Figure 2- source data 1: Original file for the Western blot analysis in Figure 2g.

Figure 2- source data 2: PDF containing Figure 2g and original scans of the relevant Western blot analysis with highlighted bands and sample labels.

Figure 3- source data 1: Original file for the Western blot analysis in Figure 3f.

Figure 3- source data 2: PDF containing Figure 3f and original scans of the relevant Western blot analysis with highlighted bands and sample labels.

Figure 4- source data 1: Original file for the Western blot analysis in Figure 4f.

Figure 4- source data 2: PDF containing Figure 4f and original scans of the relevant Western blot analysis with highlighted bands and sample labels.
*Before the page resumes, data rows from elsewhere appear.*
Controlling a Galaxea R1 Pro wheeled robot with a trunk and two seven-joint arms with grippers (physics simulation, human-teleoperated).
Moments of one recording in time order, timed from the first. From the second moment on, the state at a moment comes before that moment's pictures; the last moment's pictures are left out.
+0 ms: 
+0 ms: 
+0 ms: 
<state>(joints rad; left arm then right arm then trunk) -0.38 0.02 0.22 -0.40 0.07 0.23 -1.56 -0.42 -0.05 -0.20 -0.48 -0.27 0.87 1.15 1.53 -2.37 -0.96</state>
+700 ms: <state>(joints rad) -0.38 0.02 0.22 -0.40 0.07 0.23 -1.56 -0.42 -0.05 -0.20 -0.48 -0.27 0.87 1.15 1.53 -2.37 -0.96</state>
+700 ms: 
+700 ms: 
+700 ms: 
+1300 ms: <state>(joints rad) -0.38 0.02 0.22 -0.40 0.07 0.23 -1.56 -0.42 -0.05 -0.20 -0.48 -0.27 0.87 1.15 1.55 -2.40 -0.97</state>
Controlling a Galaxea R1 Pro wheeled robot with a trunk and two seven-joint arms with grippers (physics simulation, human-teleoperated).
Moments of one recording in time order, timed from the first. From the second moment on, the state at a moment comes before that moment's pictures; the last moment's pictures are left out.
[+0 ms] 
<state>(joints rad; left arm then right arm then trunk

Figure 5- source data 1: Original file for the Western blot analysis in Figure 5e.

Figure 5- source data 2: PDF containing Figure 5e and original scans of the relevant Western blot analysis with highlighted bands and sample labels.

Supplementary file 1: Excel file containing the sequence list of relevant mouse genes.

Supplementary file 2: Excel file containing the source list of antibiotics used in the article.